Eigenvalue for a problem involving the fractional (p,q)-Laplacian operator and nonlinearity with a singular and a supercritical Sobolev growth

TL;DR

This paper investigates the eigenvalue problem involving the fractional (p,q)-Laplacian with nonlinearities exhibiting supercritical Sobolev growth, establishing solution properties using variational and sub-supersolution methods.

Contribution

It introduces a novel approach combining variational techniques with sub- and supersolution methods for a broad class of fractional (p,q)-Laplacian problems with supercritical growth.

Findings

Established multiplicity, uniqueness, and nonexistence results.

Derived bounds for solutions even when Sobolev embeddings fail.

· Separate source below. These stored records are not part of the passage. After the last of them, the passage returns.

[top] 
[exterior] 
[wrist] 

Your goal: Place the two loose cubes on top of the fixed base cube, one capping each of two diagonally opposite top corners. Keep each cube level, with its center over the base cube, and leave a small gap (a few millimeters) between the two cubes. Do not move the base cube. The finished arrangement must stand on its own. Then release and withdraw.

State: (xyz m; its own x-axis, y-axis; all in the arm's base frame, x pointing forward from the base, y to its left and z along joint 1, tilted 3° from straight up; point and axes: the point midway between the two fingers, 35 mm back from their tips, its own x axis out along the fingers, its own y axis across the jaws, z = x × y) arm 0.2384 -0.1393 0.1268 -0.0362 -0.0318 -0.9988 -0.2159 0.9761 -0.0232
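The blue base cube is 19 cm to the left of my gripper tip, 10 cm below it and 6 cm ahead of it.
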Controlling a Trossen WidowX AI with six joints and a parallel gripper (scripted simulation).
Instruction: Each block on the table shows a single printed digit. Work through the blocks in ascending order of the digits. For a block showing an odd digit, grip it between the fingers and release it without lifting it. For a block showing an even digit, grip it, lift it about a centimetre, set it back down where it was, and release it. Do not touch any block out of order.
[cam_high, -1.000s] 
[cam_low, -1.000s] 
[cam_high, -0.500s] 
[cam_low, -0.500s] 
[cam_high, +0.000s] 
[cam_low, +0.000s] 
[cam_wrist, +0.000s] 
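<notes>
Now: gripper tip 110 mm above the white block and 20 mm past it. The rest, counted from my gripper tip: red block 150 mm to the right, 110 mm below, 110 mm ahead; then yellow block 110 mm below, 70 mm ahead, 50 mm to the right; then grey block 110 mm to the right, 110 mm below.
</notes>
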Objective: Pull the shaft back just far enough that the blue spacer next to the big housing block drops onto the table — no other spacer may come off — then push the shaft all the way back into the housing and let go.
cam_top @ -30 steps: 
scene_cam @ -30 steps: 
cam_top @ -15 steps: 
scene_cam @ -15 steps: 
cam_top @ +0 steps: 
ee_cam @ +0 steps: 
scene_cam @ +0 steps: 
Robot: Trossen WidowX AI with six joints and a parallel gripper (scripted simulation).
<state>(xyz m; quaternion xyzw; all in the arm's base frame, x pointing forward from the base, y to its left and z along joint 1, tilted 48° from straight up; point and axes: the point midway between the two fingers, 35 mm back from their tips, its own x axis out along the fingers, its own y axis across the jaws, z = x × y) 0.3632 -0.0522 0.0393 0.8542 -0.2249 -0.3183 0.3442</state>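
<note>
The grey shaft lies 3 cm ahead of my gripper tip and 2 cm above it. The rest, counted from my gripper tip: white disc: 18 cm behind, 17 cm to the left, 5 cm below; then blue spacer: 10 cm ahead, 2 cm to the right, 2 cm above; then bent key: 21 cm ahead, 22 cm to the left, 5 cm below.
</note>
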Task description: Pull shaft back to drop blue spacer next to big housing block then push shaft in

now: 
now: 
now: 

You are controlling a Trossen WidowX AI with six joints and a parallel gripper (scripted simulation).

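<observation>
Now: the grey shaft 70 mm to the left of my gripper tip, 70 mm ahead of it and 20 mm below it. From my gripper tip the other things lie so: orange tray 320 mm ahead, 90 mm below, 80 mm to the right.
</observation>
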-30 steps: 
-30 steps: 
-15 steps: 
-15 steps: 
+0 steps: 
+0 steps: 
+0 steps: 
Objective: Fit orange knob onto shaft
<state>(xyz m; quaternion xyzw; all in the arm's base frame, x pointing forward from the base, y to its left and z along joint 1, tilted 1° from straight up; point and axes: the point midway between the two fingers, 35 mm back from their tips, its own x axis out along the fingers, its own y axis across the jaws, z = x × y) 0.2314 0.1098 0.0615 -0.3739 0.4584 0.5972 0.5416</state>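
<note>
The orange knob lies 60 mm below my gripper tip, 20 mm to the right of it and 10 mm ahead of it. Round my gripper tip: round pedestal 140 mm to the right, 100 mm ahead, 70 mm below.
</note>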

Extended the literature to include problems with supercritical nonlinearities.

Abstract

In this paper, we are interested in studying the multiplicity, uniqueness, and nonexistence of solutions for a class of singular elliptic eigenvalue problem for the Dirichlet fractional $(p,q)$-Laplacian. The nonlinearity considered involves supercritical Sobolev growth. Our approach is variational togheter with the sub- and supesolution methods, and in this way we can address a wide range of problems not yet contained in the literature. Even when $W^{s_1,p}_0(\Omega) \hookrightarrow L^{\infty}\left(\Omega\right)$ failing, we establish $\|u\|_{L^{\infty}\left(\Omega\right)} \leq C[u]_{s_1,p}$ (for some $C>0$ ), when $u$ is a solution.